WHAT TO PRODUCE ->
Return the run of lines below that opens with the line containing "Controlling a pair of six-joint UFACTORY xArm" and closes with the line containing "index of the", keeping each one exact.

DATA PROVIDED ->
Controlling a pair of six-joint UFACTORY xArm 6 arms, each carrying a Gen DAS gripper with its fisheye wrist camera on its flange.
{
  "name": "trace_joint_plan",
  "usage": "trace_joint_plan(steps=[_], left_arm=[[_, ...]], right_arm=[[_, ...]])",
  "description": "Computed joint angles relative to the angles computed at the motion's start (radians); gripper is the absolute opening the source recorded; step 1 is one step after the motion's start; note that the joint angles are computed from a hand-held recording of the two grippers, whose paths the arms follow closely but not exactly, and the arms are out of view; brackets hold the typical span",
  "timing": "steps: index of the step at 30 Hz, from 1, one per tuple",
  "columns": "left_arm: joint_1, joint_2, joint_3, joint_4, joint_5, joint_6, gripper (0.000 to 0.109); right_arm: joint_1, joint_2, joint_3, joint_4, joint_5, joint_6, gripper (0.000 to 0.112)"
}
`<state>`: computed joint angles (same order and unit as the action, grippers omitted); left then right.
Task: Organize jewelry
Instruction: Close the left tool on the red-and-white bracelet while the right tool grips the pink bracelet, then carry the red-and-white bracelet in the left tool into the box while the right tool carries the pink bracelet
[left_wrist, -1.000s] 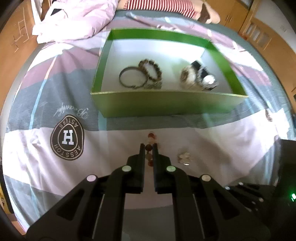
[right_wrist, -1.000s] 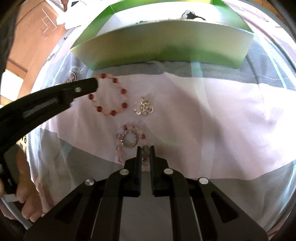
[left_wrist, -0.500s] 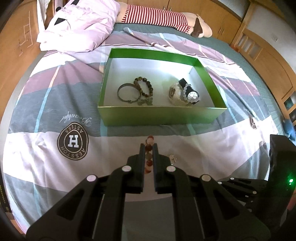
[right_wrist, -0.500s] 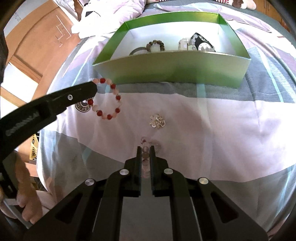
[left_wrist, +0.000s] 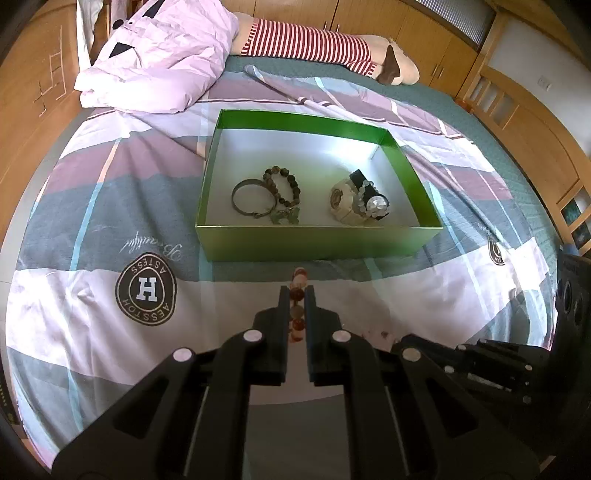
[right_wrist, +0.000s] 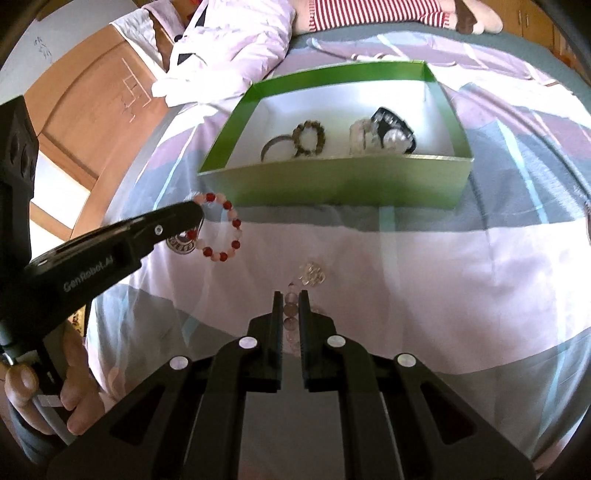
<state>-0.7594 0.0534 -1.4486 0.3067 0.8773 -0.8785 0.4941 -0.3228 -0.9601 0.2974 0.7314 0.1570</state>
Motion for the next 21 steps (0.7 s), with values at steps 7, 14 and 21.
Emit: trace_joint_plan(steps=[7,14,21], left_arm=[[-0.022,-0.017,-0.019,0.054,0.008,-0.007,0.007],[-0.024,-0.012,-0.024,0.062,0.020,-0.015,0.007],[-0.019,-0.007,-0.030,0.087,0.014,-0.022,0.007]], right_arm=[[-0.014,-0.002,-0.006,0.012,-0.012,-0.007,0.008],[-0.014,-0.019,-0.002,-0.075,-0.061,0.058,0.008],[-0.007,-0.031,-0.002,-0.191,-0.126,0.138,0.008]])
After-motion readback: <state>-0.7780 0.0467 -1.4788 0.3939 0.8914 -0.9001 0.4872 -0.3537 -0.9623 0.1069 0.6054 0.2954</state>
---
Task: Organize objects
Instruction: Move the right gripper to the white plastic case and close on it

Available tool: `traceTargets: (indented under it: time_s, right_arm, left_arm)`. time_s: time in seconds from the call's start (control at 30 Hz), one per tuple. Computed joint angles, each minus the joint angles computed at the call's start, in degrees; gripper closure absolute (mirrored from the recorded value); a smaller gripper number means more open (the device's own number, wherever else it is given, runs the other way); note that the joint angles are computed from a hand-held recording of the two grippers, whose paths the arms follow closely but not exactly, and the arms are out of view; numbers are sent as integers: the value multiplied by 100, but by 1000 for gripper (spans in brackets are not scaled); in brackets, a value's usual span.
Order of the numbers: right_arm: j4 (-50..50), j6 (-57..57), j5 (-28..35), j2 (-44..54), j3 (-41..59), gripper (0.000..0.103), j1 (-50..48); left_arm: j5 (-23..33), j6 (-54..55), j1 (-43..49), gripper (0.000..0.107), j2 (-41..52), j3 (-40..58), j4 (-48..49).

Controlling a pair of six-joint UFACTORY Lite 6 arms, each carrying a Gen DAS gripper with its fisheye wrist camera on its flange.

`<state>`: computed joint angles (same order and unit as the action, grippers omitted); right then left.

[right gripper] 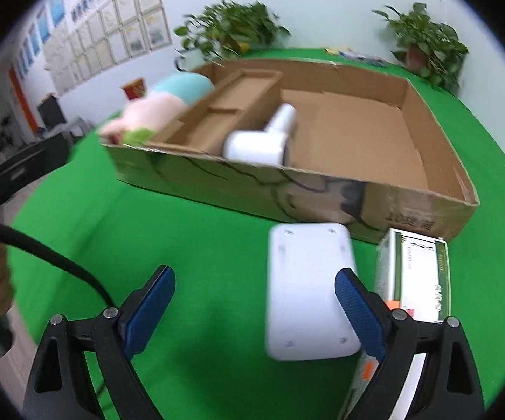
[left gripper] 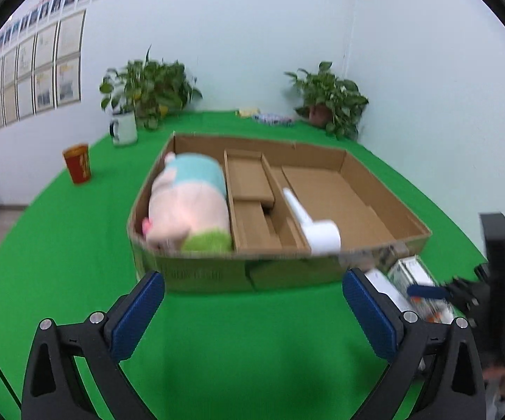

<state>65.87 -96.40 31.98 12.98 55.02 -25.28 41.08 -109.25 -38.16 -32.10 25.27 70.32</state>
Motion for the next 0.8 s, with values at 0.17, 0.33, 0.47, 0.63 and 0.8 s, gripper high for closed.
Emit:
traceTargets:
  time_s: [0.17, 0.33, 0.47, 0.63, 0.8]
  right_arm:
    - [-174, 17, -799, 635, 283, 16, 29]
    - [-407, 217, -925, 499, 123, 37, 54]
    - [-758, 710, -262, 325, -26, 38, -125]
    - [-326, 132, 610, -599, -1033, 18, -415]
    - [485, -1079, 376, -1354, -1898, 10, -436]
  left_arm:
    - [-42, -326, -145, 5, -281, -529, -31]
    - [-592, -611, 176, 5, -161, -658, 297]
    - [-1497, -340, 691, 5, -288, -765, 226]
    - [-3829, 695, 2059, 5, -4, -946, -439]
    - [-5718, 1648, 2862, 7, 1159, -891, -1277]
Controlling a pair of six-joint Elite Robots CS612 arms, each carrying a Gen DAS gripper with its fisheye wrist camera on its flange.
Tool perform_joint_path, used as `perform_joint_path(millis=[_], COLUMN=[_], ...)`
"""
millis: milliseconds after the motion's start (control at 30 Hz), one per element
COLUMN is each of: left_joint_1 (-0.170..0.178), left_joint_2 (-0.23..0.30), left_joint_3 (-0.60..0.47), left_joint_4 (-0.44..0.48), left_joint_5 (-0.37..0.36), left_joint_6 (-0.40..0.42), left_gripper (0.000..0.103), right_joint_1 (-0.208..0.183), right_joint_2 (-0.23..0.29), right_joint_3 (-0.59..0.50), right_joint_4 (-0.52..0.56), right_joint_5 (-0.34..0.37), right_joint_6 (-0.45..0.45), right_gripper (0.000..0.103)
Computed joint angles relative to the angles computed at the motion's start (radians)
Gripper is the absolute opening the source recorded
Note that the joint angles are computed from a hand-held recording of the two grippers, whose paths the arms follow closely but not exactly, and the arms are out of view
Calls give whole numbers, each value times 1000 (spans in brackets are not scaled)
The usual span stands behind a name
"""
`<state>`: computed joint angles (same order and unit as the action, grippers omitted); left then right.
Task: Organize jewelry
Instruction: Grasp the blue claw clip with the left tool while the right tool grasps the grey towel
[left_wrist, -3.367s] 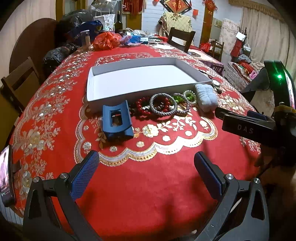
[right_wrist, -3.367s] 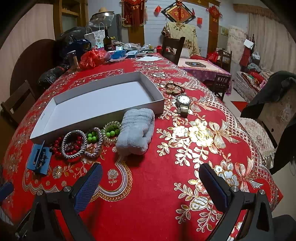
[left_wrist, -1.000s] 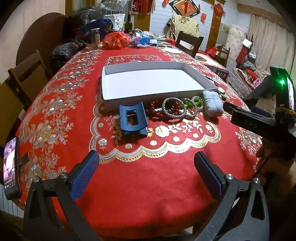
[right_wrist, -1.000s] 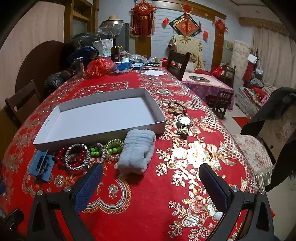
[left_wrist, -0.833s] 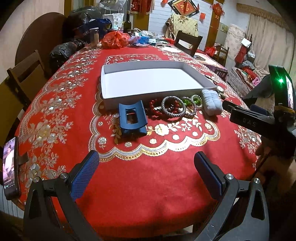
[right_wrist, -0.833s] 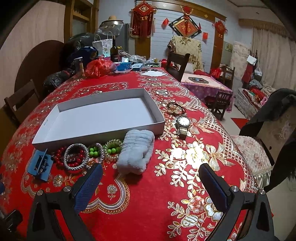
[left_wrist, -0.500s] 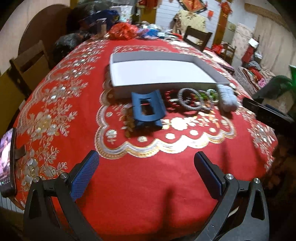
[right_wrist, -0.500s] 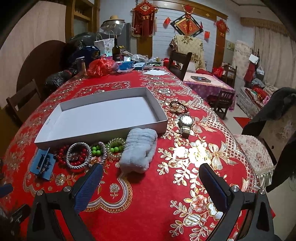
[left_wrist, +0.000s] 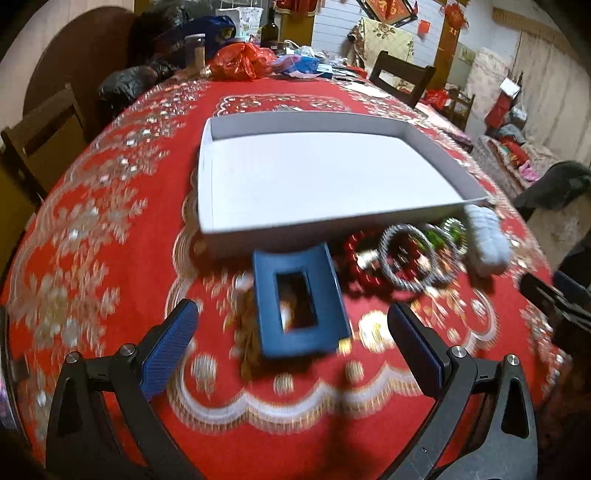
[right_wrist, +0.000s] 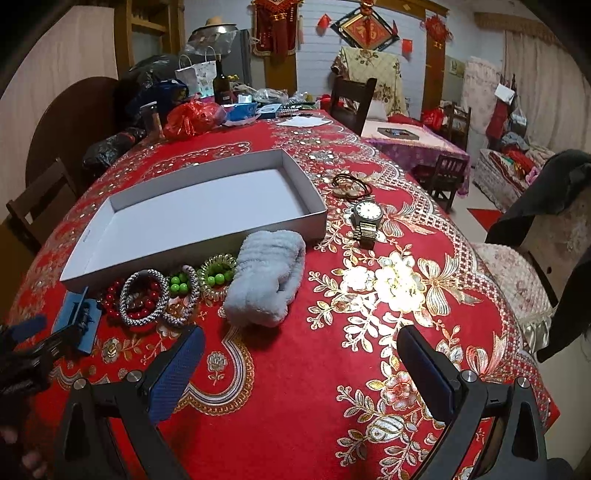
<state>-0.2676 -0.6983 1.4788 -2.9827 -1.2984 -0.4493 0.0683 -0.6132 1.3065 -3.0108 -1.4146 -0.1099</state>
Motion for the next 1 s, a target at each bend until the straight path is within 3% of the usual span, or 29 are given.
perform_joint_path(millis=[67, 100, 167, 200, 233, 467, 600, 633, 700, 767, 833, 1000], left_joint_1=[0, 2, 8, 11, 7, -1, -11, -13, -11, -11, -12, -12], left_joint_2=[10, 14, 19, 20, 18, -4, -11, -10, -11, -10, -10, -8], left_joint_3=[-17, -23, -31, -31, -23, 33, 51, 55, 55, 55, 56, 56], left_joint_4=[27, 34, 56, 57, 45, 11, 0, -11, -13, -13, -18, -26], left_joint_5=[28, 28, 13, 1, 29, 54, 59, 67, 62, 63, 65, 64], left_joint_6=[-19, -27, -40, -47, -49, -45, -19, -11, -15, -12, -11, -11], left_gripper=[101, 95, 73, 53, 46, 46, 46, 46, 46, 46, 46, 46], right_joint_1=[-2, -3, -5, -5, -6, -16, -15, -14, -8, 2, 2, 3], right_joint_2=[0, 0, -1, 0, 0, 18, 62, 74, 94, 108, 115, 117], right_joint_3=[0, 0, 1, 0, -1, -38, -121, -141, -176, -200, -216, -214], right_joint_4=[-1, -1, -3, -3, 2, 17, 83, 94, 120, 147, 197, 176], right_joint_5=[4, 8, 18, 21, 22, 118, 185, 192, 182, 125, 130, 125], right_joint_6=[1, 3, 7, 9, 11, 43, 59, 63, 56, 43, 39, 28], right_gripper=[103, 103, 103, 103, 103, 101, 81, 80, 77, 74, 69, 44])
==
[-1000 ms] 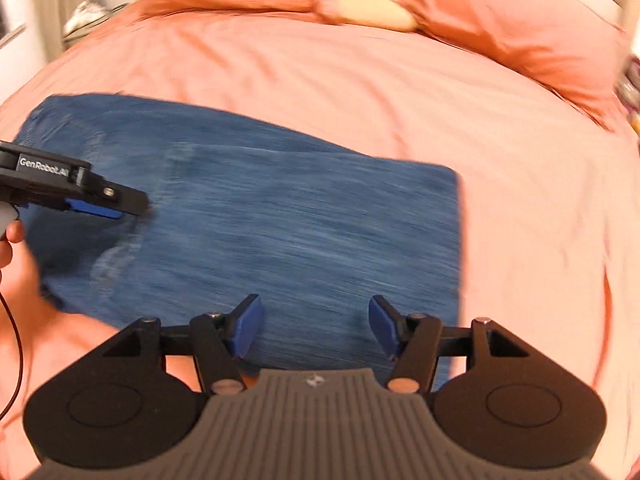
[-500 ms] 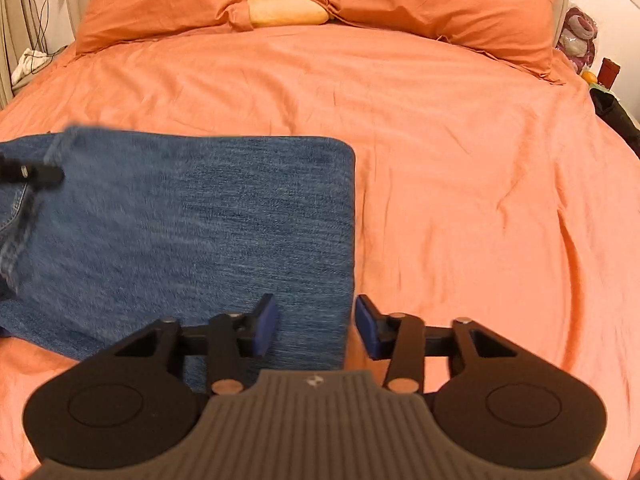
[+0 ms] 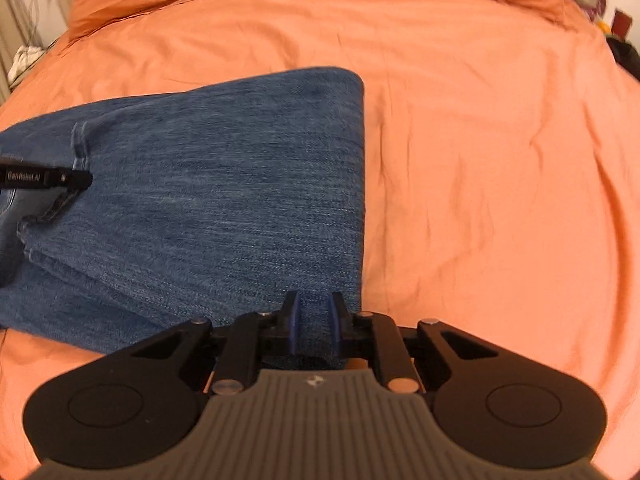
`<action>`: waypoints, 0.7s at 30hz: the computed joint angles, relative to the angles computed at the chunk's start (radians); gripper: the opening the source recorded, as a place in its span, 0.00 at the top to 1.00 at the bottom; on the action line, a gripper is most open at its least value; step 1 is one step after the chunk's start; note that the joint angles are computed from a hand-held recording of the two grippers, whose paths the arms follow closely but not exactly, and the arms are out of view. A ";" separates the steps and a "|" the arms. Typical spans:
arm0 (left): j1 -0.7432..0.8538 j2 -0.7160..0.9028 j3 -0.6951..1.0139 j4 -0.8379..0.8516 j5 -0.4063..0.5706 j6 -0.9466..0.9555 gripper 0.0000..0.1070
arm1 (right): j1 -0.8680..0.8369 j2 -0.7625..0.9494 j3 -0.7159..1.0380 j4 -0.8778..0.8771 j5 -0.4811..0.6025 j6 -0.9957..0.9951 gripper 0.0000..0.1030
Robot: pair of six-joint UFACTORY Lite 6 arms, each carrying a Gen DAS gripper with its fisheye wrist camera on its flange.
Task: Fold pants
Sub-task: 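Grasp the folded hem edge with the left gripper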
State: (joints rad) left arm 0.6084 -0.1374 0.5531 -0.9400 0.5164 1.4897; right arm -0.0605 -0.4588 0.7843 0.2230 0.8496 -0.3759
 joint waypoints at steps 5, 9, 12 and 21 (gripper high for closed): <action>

WORKED SOLUTION ->
Controlling a pair of six-joint UFACTORY xArm 6 arms, each carrying a Gen DAS gripper with its fisheye wrist camera on its flange.
{
  "name": "trace_joint_plan",
  "usage": "trace_joint_plan(steps=[_], left_arm=[[_, ...]], right_arm=[[_, ...]])",
  "description": "Computed joint angles relative to the angles computed at the motion's start (radians); gripper is the absolute opening the source recorded; step 1 is one step after the motion's start; note that the joint angles are computed from a hand-held recording of the two grippers, whose paths the arms follow closely but not exactly, and the arms are out of view; brackets hold the typical span",
  "timing": "steps: index of the step at 30 Hz, from 1, one per tuple",

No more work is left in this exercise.